_What you will do_:
An exact copy is needed of the lines in the entries below from the line with "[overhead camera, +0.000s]" up to and including the line with "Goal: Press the", and of nothing else. Leave the pictures out.

----- Data records

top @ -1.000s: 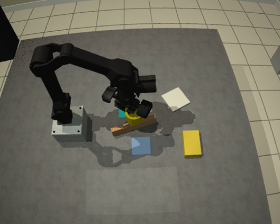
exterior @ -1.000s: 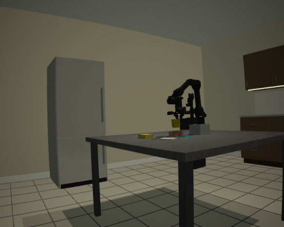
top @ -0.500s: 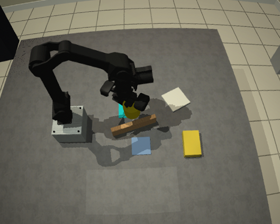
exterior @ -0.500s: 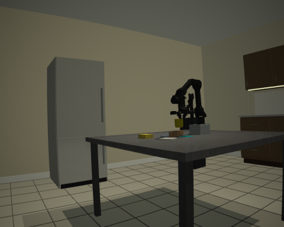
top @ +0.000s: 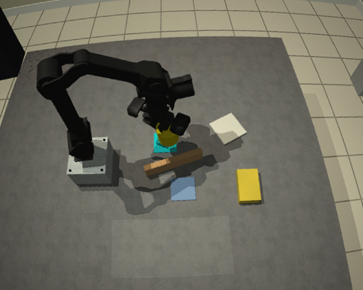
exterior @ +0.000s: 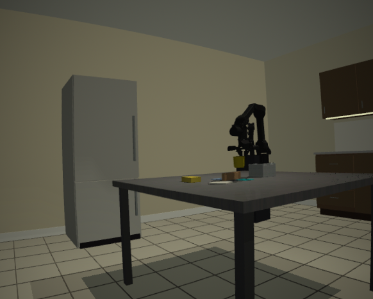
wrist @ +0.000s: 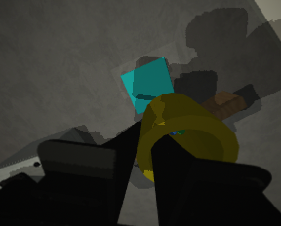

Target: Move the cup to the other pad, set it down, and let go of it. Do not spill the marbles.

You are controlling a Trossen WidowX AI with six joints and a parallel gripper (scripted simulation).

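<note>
Right now my gripper tip is 1 cm short of the teal pad, 1 cm to the right of it and 12 cm above it. Round my gripper tip: yellow cup 2 cm ahead, 2 cm to the right; wooden bar 3 cm ahead, 8 cm to the right, 10 cm below; marble 1 cm ahead, 3 cm to the right, 2 cm below.
</note>
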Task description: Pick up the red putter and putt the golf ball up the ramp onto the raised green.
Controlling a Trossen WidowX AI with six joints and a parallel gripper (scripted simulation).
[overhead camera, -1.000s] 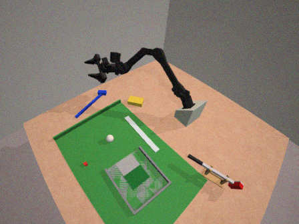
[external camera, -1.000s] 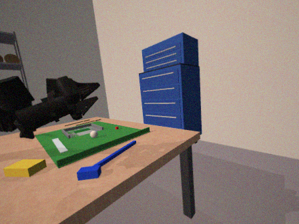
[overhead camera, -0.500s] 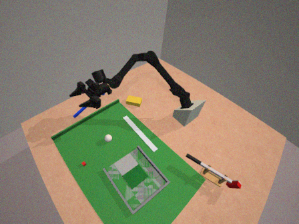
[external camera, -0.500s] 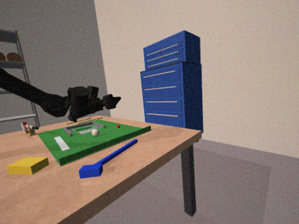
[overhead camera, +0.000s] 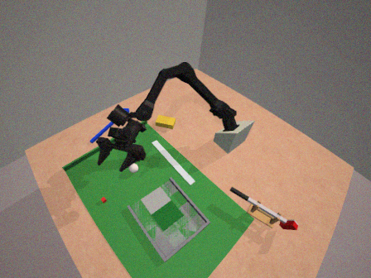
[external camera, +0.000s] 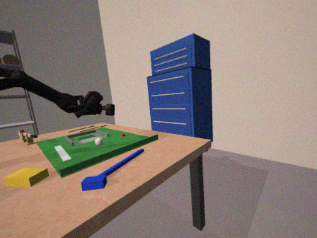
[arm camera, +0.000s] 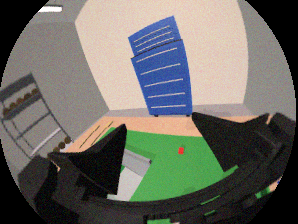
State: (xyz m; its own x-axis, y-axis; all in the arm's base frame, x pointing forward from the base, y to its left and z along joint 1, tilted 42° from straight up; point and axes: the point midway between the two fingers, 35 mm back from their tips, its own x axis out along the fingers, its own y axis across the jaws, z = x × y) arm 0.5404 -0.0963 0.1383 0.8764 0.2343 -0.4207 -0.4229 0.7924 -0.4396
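My gripper tip is now 27 cm past the white strip, 4 cm to the right of it and 20 cm above it. Also, from my gripper tip: white golf ball (10 cm behind, 4 cm to the right, 18 cm below); then red marker (7 cm ahead, 2 cm to the right, 19 cm below); then green mat (9 cm behind, 10 cm to the left, 20 cm below).
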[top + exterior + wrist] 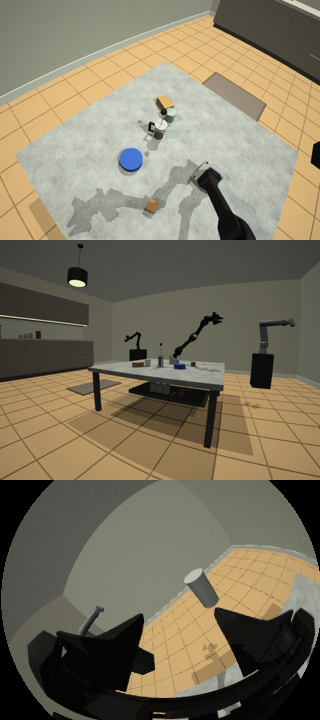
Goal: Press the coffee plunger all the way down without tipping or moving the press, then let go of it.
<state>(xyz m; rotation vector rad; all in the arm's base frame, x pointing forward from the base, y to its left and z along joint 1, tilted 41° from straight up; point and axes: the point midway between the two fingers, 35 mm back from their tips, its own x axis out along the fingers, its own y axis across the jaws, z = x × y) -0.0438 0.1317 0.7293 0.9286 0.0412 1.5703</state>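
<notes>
My gripper tip is 40 cm short of the coffee press, 63 cm to the left of it and 44 cm above it. Also, from my gripper tip: blue round disc (38 cm ahead, 41 cm to the right, 54 cm below); orange block (51 cm ahead, 85 cm to the right, 54 cm below).
</notes>
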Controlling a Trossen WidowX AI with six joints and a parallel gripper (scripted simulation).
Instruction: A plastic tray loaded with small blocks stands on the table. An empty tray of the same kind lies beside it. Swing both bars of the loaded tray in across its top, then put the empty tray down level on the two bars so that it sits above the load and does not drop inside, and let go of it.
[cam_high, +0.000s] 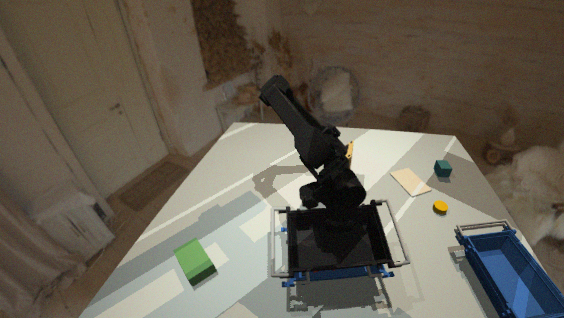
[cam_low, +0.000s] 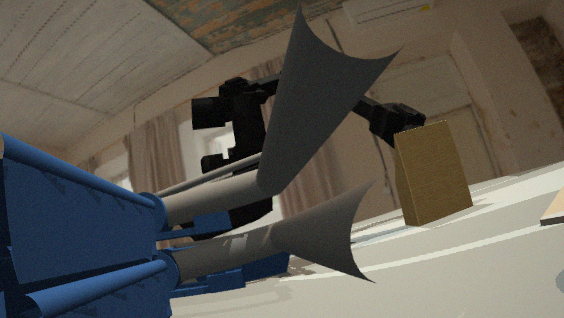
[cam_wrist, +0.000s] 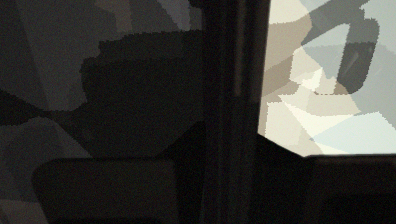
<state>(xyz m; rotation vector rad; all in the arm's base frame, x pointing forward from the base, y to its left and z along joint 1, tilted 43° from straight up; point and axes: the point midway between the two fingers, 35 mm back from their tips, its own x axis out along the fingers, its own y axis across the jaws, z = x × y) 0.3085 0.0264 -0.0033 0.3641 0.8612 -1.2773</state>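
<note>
My gripper tip is now 70 mm short of the black tray, 30 mm to the right of it and 20 mm below it. From my gripper tip the other things lie so: green block: 200 mm ahead, 350 mm to the right, 80 mm below; yellow disc: 230 mm behind, 360 mm to the left, 90 mm below; flat tan card: 360 mm behind, 270 mm to the left, 100 mm below.
</note>
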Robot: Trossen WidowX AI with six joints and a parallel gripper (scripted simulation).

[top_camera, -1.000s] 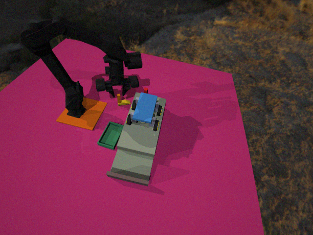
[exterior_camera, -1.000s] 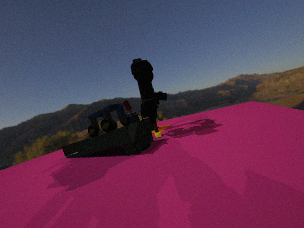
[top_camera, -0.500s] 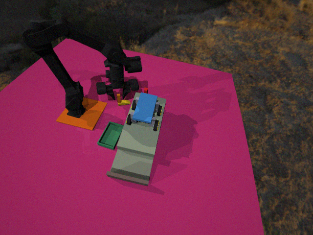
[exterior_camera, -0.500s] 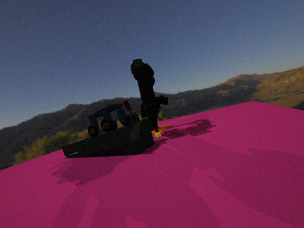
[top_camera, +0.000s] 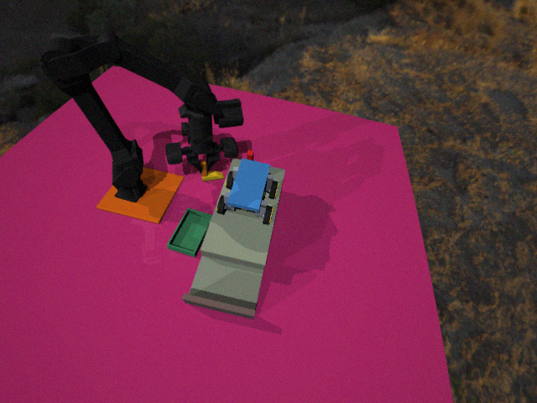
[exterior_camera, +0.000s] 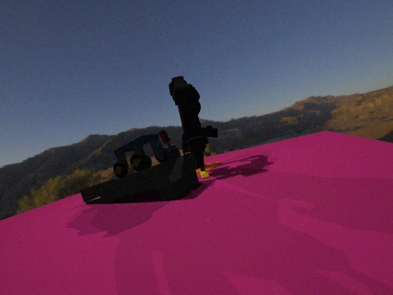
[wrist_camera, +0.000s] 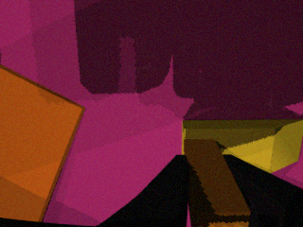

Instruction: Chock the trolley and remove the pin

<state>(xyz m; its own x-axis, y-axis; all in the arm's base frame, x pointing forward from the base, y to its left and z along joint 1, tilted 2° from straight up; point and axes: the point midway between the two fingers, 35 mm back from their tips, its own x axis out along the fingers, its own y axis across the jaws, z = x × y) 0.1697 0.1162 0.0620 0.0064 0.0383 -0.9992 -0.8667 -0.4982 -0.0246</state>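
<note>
The stop pin lies 140 mm ahead of my gripper tip, 100 mm above it and 10 mm to the right of it. From my gripper tip the other things lie so: green tray (190 mm to the right, 40 mm below, 40 mm ahead); then grey ramp (160 mm ahead, 110 mm to the right, 20 mm above); then chock (20 mm ahead, 10 mm to the left, 10 mm below).
</note>
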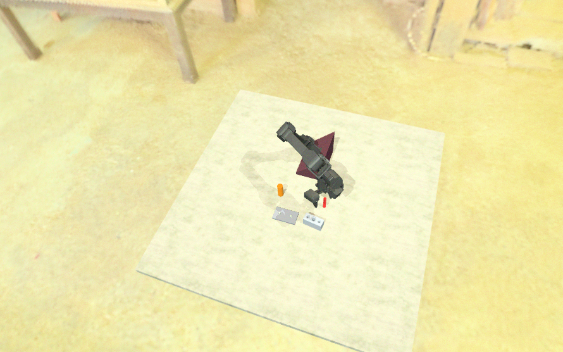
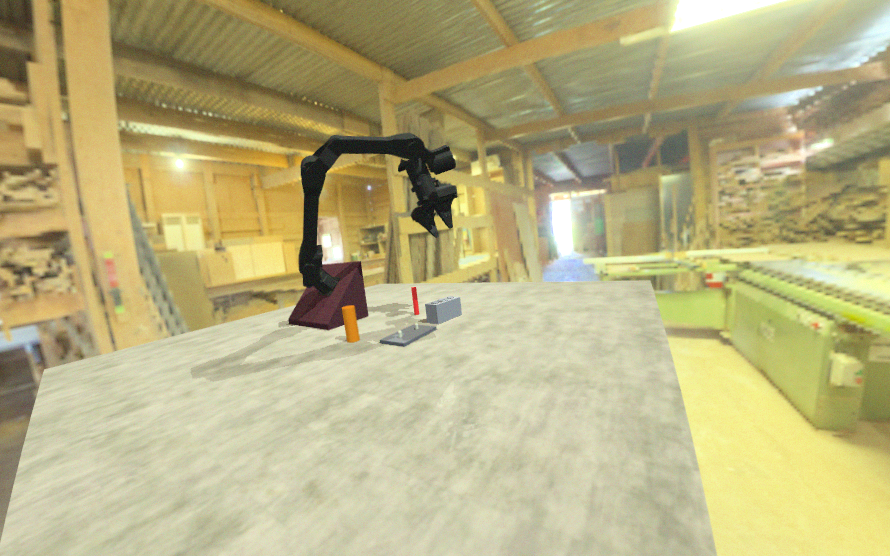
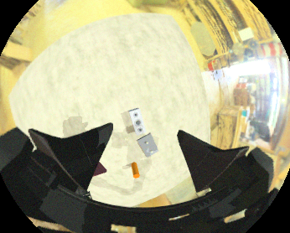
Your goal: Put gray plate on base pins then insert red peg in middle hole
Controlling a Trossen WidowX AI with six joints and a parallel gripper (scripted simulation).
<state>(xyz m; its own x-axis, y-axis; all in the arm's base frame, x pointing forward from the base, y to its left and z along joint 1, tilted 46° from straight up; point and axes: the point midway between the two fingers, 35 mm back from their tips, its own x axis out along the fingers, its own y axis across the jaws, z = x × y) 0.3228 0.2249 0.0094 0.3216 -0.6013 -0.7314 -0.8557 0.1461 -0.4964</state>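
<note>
Right now my gripper tip is 4 cm to the left of the gray plate and 19 cm above it. From my gripper tip the other things lie so: red peg: 11 cm behind, 2 cm to the right, 19 cm below; then orange cylinder: 10 cm behind, 26 cm to the right, 19 cm below; then gray base: 1 cm ahead, 19 cm to the right, 22 cm below.
</note>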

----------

_Task output_:
[overhead camera, +0.000s] 
[external camera, +0.000s] 
[arm camera, +0.000s] 
State: (xyz m; its own x-axis, y-axis; all in the arm's base frame, x pointing forward from the base, y to its left and z along joint 1, tilted 42° from straight up; point and axes: the point midway between the two fingers, 35 mm back from their tips, its own x axis out along the fingers, its own y axis across the jaws, z = x × y) arm 0.5404 -0.0963 0.1383 0.8764 0.2343 -0.4207 -0.4229 0.7924 -0.4396
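My gripper tip is now 27 cm past the white strip, 4 cm to the right of it and 20 cm above it. Also, from my gripper tip: white golf ball (10 cm behind, 4 cm to the right, 18 cm below); then red marker (7 cm ahead, 2 cm to the right, 19 cm below); then green mat (9 cm behind, 10 cm to the left, 20 cm below).
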[top + exterior + wrist] 
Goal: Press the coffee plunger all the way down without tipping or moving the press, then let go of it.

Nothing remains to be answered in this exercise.